Task to carry out: Only the lines holding the string "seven" are needed; copy each of them from the data.

Task material:
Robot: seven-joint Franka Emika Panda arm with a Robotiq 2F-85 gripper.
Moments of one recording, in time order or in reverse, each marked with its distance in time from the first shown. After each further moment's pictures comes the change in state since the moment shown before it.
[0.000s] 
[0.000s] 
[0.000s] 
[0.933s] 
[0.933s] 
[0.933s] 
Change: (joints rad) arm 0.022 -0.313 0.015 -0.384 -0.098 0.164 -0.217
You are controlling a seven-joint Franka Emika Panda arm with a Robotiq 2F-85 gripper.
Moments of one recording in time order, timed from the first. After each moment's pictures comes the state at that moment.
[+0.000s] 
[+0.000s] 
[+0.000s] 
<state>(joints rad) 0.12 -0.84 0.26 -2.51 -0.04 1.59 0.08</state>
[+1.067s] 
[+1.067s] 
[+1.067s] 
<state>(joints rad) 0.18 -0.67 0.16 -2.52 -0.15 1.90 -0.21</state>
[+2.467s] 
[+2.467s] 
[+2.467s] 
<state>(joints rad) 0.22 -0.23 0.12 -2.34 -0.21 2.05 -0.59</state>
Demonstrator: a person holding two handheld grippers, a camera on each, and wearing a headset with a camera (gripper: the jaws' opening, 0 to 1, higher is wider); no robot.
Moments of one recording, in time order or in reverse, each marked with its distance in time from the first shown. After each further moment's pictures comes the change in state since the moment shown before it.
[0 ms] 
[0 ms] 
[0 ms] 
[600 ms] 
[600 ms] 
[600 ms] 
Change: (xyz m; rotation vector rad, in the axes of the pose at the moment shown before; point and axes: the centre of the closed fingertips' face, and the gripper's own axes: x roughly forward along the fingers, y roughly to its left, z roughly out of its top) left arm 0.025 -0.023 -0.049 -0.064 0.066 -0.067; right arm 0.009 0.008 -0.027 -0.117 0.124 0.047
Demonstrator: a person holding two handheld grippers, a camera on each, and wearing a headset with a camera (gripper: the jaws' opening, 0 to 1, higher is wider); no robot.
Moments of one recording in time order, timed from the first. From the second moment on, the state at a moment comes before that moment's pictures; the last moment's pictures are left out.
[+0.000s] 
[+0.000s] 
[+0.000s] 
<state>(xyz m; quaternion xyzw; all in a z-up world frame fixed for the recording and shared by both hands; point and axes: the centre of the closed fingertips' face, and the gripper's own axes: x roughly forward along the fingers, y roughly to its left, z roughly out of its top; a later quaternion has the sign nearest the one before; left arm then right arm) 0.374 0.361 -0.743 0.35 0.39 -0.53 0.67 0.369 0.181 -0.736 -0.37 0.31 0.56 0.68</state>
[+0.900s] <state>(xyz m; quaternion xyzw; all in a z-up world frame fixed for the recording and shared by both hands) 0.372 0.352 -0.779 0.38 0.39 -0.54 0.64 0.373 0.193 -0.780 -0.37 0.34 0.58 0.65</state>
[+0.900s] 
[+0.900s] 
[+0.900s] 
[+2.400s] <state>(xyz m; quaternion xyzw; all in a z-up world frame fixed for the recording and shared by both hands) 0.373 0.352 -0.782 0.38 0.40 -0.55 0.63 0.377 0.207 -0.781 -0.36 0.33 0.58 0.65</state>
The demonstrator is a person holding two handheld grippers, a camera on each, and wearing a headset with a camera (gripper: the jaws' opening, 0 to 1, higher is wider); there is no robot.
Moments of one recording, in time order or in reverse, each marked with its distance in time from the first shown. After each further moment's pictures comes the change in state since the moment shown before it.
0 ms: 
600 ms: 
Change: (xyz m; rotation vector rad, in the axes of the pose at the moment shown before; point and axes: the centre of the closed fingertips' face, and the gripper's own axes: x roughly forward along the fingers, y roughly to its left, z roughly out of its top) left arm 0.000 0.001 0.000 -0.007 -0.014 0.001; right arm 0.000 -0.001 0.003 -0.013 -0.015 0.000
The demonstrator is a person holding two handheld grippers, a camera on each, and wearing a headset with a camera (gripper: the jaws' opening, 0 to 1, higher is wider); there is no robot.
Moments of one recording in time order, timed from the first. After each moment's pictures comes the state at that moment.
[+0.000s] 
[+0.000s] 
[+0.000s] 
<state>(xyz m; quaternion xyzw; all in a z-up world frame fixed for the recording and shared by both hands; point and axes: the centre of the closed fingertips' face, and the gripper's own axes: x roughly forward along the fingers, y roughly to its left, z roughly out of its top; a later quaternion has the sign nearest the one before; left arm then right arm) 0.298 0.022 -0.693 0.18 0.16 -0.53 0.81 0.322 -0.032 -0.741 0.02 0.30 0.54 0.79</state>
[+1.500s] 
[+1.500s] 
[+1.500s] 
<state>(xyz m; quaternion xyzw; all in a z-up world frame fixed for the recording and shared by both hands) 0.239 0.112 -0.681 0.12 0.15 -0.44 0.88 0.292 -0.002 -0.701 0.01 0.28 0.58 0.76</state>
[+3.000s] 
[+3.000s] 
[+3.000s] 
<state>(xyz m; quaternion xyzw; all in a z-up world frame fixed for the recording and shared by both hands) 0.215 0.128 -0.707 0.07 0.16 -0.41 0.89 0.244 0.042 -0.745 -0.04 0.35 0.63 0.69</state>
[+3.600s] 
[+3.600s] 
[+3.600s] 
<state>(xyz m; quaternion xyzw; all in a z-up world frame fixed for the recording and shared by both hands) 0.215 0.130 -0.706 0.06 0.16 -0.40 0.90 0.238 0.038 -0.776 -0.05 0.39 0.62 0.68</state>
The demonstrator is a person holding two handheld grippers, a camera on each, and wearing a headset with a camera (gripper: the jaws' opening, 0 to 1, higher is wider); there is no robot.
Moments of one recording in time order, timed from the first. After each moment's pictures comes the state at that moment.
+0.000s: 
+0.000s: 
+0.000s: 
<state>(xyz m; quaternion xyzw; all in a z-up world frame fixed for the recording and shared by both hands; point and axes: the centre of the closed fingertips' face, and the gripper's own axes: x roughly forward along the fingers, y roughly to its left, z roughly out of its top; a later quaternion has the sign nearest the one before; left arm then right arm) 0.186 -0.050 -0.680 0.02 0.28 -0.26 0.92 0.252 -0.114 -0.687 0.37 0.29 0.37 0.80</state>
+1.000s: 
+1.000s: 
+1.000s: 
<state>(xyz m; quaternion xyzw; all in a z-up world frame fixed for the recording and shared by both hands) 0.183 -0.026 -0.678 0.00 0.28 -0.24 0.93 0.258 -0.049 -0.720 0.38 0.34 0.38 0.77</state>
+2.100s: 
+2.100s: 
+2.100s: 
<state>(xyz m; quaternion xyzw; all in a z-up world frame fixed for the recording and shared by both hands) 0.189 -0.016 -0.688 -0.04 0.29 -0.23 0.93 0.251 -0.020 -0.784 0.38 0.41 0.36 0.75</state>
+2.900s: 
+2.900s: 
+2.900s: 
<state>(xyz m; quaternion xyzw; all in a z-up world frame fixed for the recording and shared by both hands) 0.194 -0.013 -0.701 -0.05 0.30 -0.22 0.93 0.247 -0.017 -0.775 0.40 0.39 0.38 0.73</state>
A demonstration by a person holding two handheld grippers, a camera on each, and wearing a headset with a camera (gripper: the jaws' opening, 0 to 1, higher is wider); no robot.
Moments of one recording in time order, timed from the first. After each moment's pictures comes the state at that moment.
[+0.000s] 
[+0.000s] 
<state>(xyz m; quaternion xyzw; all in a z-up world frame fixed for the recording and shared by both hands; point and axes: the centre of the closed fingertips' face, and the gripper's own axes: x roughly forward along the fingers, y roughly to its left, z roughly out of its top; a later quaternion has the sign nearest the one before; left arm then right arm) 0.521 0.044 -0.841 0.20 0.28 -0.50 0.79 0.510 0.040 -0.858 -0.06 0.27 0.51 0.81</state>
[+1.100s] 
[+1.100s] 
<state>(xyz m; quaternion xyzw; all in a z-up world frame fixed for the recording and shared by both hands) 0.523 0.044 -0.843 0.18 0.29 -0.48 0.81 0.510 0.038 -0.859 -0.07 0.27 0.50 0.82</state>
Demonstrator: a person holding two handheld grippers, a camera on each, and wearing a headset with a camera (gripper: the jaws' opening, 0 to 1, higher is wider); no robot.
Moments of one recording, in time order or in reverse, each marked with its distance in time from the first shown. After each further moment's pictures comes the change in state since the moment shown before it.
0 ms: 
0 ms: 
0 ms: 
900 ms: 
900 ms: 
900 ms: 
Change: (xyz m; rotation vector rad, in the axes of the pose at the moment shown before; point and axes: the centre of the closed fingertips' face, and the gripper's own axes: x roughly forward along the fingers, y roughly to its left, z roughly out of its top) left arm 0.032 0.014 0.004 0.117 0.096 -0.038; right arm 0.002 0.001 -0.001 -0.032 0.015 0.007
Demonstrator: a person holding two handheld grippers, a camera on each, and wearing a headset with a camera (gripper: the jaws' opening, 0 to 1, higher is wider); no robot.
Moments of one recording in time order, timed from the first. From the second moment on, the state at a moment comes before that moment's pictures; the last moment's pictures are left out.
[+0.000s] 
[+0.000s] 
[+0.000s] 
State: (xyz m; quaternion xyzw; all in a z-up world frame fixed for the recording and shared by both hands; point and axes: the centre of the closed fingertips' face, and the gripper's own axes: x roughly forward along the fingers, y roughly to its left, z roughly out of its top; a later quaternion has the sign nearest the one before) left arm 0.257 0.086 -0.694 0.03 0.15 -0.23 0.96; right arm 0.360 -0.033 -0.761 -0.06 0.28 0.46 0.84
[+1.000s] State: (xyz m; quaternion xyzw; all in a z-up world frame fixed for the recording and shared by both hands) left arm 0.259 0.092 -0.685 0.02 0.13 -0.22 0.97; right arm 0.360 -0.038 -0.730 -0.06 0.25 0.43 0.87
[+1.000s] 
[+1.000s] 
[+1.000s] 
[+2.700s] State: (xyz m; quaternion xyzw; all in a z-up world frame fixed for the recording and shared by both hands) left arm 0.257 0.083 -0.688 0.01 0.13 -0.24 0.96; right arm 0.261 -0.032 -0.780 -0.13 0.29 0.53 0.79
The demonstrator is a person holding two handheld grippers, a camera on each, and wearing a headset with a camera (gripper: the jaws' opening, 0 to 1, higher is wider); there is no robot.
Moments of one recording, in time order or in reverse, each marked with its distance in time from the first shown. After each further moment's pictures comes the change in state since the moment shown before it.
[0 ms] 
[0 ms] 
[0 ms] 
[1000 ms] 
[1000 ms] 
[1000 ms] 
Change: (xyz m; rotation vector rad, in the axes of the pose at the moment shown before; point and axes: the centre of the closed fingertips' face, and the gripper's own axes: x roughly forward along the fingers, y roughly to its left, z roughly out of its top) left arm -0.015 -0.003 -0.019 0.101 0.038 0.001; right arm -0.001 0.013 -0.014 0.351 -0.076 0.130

Your response:
Robot: seven-joint Franka Emika Panda arm with a Robotiq 2F-85 gripper.
You are controlling a seven-joint Franka Emika Panda arm with a Robotiq 2F-85 gripper.

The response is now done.